1. Resource Dispatch: Under the negative peak-shaving wind profile, the mismatch between high wind output at night and low load requires significant use of the energy storage battery for charging, and often results in selling power to the main grid if possible. During the daytime peak, the energy storage battery discharges, and all types of DR are called upon to reduce net load. In contrast, the positive peak-shaving profile shows better natural alignment, leading to less stress on the energy storage battery and lower DR activation.
2. Role of the Energy Storage Battery: The energy storage battery consistently performs energy arbitrage and peak shaving. It charges during low-cost periods (low load, high wind) and discharges during high-cost periods (peak load). The schedule respects its aging cost, avoiding excessive deep cycles when not economically justified. The dispatch power of the energy storage battery is more pronounced in the negative peak-shaving scenario to manage the larger supply-demand mismatch.
3. DR Activation: DR resources are primarily activated during peak hours for load reduction. The stepwise mechanism allows the optimizer to procure the most cost-effective blocks of flexibility first. As expected, total DR utilization is higher in the scenario with less favorable wind patterns (negative peak-shaving).
Comparative Analysis of DR Models
To highlight the advantage of the proposed stepwise IBDR model, we compare it with a conventional single-price Interruptible Load (IL) model in a scenario without BESS.
| Metric | Proposed Stepwise IBDR Model | Conventional Single-Price IL Model |
|---|---|---|
| Total DR Compensation Cost | $806.36 | $105.32 |
| Wind Curtailment Rate | 0.26% | 0.71% |
| Total System Operating Cost | $10,634.41 | $11,575.52 |
The results are telling. While the conventional model achieves an 86.9% lower DR payment, it leads to a 173% higher wind curtailment rate and an 8.85% increase in total system operating cost. The single-price IL model, offering only load interruption at a fixed price, provides less flexibility and leads to sub-optimal economic dispatch. Our stepwise IBDR model, by offering both load increase and decrease services at tiered prices, enables a more nuanced and cost-effective utilization of demand-side flexibility, ultimately minimizing the overall system cost despite higher direct DR payments.
Conclusion
This paper presents a comprehensive framework for the multi-time scale optimal operation of a microgrid, with a focus on the synergistic integration of a detailed energy storage battery model and a structured Demand Response program. The key contributions are threefold.

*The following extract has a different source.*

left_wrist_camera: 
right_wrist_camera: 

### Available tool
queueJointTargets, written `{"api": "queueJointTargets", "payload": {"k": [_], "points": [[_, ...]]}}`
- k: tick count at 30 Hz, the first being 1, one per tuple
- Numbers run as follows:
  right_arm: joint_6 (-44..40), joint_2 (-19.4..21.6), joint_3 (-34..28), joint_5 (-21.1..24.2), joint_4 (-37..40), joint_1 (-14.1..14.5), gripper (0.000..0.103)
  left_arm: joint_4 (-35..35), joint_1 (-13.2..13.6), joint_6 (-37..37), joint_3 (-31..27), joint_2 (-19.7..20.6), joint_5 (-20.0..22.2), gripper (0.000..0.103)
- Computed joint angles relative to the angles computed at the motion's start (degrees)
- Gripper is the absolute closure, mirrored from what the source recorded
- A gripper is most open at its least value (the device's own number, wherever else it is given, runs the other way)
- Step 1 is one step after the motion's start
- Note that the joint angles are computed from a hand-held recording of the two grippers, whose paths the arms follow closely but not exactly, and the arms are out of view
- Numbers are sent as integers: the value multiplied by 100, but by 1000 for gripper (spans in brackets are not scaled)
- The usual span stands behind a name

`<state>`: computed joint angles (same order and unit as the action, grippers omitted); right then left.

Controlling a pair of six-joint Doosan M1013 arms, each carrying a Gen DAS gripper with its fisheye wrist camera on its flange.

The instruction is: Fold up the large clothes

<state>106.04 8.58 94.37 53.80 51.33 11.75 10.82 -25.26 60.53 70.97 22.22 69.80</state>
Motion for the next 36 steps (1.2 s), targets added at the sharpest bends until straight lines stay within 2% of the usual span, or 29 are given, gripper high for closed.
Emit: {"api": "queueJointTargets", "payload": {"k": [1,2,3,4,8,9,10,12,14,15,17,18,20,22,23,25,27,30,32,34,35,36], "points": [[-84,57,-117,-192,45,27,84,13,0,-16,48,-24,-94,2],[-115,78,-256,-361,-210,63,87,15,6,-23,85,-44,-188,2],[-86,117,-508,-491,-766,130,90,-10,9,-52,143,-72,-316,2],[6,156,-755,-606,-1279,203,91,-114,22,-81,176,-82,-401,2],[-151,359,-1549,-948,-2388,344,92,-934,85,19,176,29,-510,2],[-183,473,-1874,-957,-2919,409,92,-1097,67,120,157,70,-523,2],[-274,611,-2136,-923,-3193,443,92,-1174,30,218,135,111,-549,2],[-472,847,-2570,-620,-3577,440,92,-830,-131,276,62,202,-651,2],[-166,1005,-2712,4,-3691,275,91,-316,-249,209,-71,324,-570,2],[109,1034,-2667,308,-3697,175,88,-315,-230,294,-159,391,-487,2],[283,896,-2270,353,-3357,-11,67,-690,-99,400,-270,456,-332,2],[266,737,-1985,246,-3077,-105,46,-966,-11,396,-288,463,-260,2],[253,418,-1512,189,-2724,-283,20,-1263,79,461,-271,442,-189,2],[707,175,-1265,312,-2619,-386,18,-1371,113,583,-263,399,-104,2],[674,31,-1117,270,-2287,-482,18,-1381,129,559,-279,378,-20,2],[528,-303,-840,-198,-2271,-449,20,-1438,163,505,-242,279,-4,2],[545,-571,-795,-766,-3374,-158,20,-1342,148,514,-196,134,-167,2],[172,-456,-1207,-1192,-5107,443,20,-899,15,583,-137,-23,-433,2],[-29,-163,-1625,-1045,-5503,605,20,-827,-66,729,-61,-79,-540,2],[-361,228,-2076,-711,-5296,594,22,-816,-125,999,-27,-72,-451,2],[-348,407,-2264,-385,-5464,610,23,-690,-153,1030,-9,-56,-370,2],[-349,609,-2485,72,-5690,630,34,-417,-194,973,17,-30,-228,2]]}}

First, incorporating an accurate aging cost model for the energy storage battery is crucial for sustainable economic dispatch. By accounting for degradation from irregular cycling, the optimizer schedules the energy storage battery in a way that balances immediate economic benefits against long-term asset life, ensuring its use for both energy shifting and ancillary services is truly cost-optimal over its lifespan.
Second, the proposed multi-time scale (day-ahead and intra-day) stochastic optimization strategy effectively manages uncertainty from renewable sources. It allows for coordinated scheduling of resources with different response characteristics: day-ahead commitments for slow resources, intra-day adjustments for faster resources like the energy storage battery and certain DR types, and real-time reserves for residual uncertainty. The stepwise compensation mechanism for IBDR provides a realistic and economically efficient way to procure flexibility, outperforming traditional single-price interruptible load models by enabling more granular and cost-effective load adjustments.
Finally, the case studies demonstrate that the co-optimization of the energy storage battery and multi-type DR significantly enhances the microgrid’s ability to integrate variable renewable generation. The model successfully reduces operational costs, minimizes renewable curtailment, and leverages the fast response capabilities of the energy storage battery alongside the flexibility of demand-side resources. This integrated approach is essential for developing resilient, economical, and sustainable modern microgrids.